Despite loss in workforce, amount mined is up

Photo by Casey Junkins Mine Safety and Health Administration data indicate coal miners continue showing productivity gains, which results from using fewer workers.

WHEELING — In total, West Virginia, Ohio and Pennsylvania lost more than 8,500 coal miner jobs from 2009 to 2015, but those who continue working are more productive, according to U.S. Mine Safety and Health Administration data.

Brian Lego, assistant professor at West Virginia University’s Bureau of Business and Economic Research, attributes the productivity increase to technological advances and “capital investments” at the mines –most notably, the proliferation of longwall mining machines.

“The main characteristic of these mines is that they are longwall operations,” Lego said. “With a longwall, you can accelerate or decelerate operations much more quickly than you can in a mine that involves more manpower.”

Robert E. Murray, chairman, president and CEO of Murray Energy Corp., recently said the company uses two longwall machines in the Marshall County Mine. Prior to Murray’s 2013 acquisition, this operation ran as Consol Energy’s McElroy Mine.

In 2011, employees at the mine produced 3.99 tons of coal for every hour worked, MSHA data show. By 2016, the number jumped to 6.35 tons of coal for every hour worked.

“Higher productivity typically produces higher wage rates,” Lego said.

Murray recently said an average miner in his company now earns approximately $90,000 per year, including benefits.

“We are pleased that the Marshall County Coal Co.’s Marshall County Mine has continued to improve its productivity since we acquired the operation on Dec. 5, 2013,” Murray spokesman Gary Broadbent said. “We attribute these improvements to our diligent management of the mine, improved underground equipment, and the continued emphasis on safety as the absolute highest priority at the Marshall County Mine and all of Murray Energy Corp.’s mining operations.”

The longwall machine rips through coal in underground mines in a way men with pickaxes and shovels could have only imagined.

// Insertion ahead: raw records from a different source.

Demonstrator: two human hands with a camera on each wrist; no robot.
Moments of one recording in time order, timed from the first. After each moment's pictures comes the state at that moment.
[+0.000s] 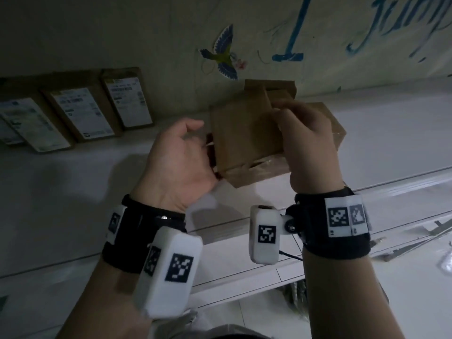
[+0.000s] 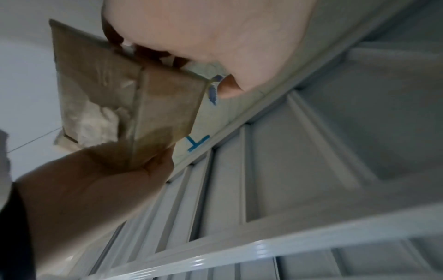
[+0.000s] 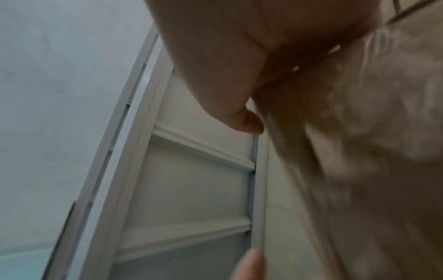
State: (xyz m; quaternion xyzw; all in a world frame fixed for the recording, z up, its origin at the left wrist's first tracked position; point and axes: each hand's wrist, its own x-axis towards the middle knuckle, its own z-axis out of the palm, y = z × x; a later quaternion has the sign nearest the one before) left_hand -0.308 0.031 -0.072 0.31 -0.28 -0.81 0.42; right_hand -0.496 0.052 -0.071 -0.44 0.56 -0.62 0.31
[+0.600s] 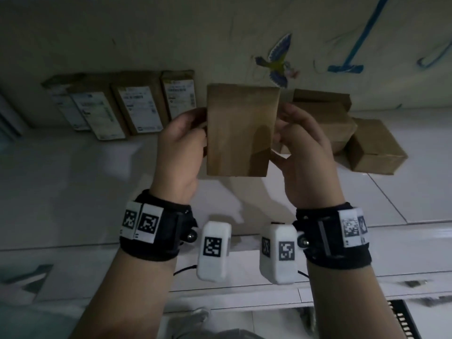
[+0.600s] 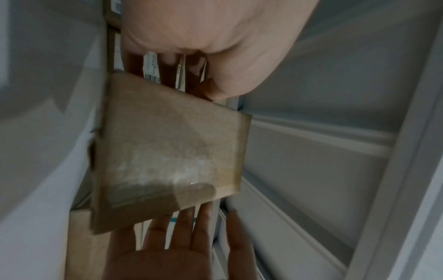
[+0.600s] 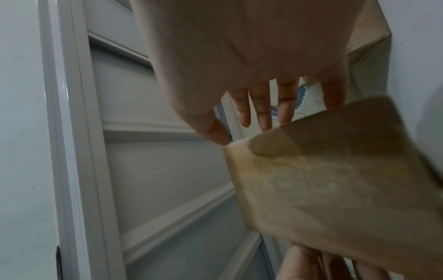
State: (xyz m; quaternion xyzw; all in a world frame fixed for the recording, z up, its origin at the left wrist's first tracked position) left_hand -0.256 0.018 -0.078 0.48 -0.42 -0.41 0.65; right_hand -0.440 0.024 -0.086 -0.40 0.37 -0.65 0.54
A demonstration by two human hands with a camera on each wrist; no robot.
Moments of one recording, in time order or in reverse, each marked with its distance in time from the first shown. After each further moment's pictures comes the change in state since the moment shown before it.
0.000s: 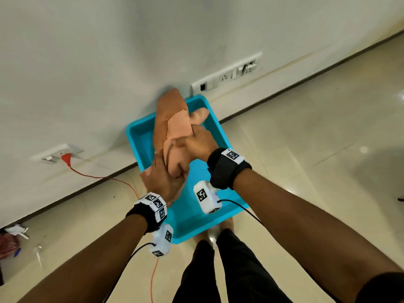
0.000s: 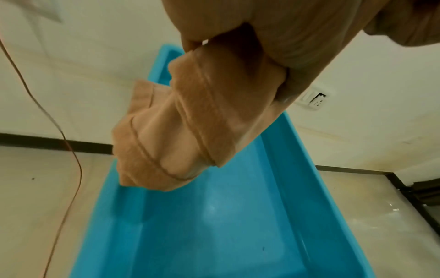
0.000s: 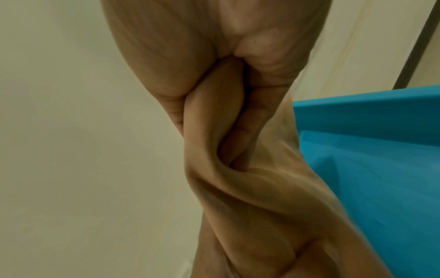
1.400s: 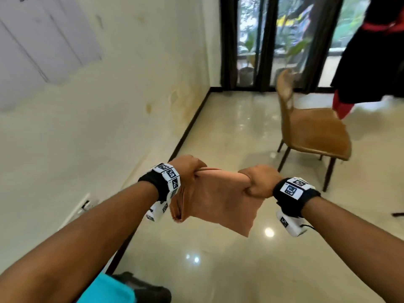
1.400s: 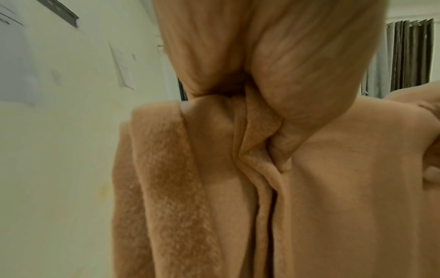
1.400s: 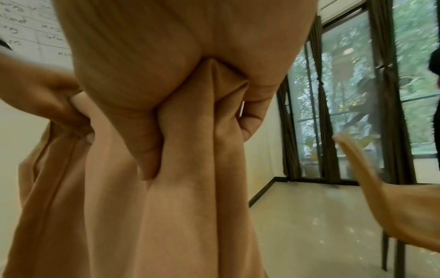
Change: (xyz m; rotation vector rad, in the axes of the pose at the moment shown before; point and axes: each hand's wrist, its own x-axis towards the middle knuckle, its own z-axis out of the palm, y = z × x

According to coaleducation.org, the massive shearers cut coal from the block face, allowing it to fall onto a conveyor belt for removal.

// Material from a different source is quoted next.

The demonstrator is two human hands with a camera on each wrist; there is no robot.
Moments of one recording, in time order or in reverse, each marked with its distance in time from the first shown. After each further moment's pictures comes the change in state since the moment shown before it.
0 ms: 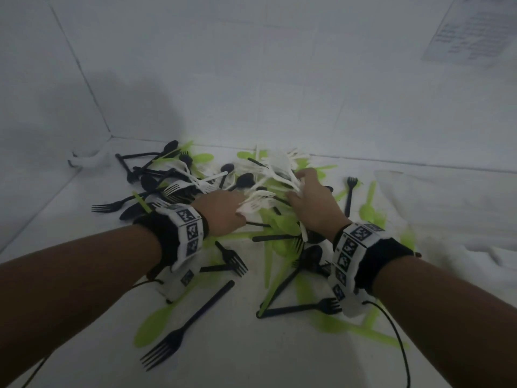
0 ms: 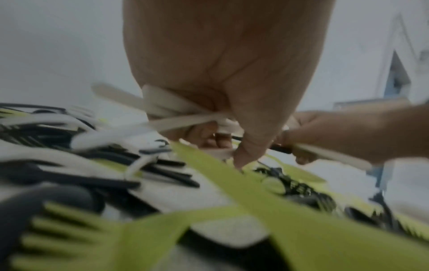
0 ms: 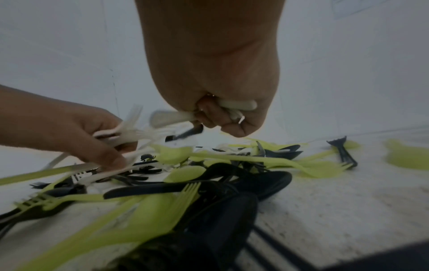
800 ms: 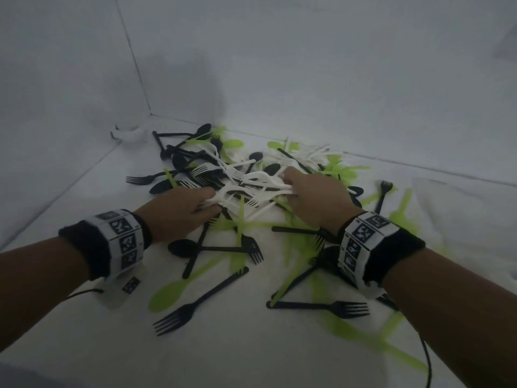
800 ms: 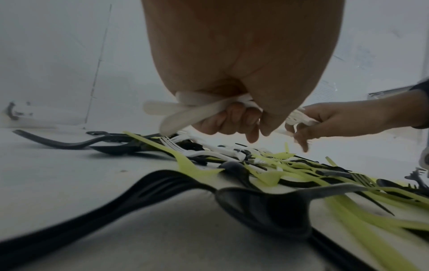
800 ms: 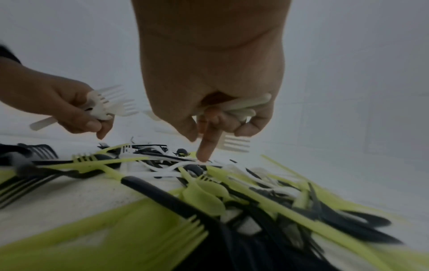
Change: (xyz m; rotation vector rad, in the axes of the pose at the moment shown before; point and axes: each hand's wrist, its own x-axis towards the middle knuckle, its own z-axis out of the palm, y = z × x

The Marshall County facility is only one of 11 mines in northern West Virginia, eastern Ohio and western Pennsylvania to increase worker productivity from 2011 to 2016. Information shows Murray’s Ohio County Mine hiked productivity from 3.14 tons to 5.99 tons per worker hour, while Murray’s Century Mine went from 5.62 tons in 2011 to 6.52 tons last year.

Consol Energy’s coal spinoff, CNX Coal Resources, has also seen significant productivity gains, as its Bailey Mine in Pennsylvania saw workers go from producing 4.61 tons per hour in 2011 to 7.69 tons per hour last year.

The Alliance Resource Partners Tunnel Ridge Mine in Ohio County was not yet fully operational in 2011. However, data show its workers mined 6.89 tons of coal for every employee hour in 2016.

As recently as 1980, the national productivity rate for coal mining was less than 2 tons per worker per hour, according to the U.S. Energy Information Administration.

“Undoubtedly, coal mines with higher rates of productivity are better able to compete in this extremely depressed coal marketplace,” Broadbent added. “Accordingly, these coal miners are more likely to be able to continue working, despite the increased use of cheap natural gas to generate electricity and the continued impacts of anti-coal, job-killing regulations promulgated by the Obama administration.”

As recently as 2011, southern West Virginia mines accounted for well over two thirds of coal produced within the Mountain State. By mid-2015, however, mines in the northern part of the state began to pass those in the south. Industry leaders have said much of the coal in the southern part of the state is more difficult to extract than is the coal in the northern portion.

“The northern West Virginia mines have not been mined out as much as the southern West Virginia mines,” Lego said. “There is still a lot of coal in southern West Virginia, but it takes a lot more manpower to produce. When the market is challenged, it doesn’t make as much economic sense.”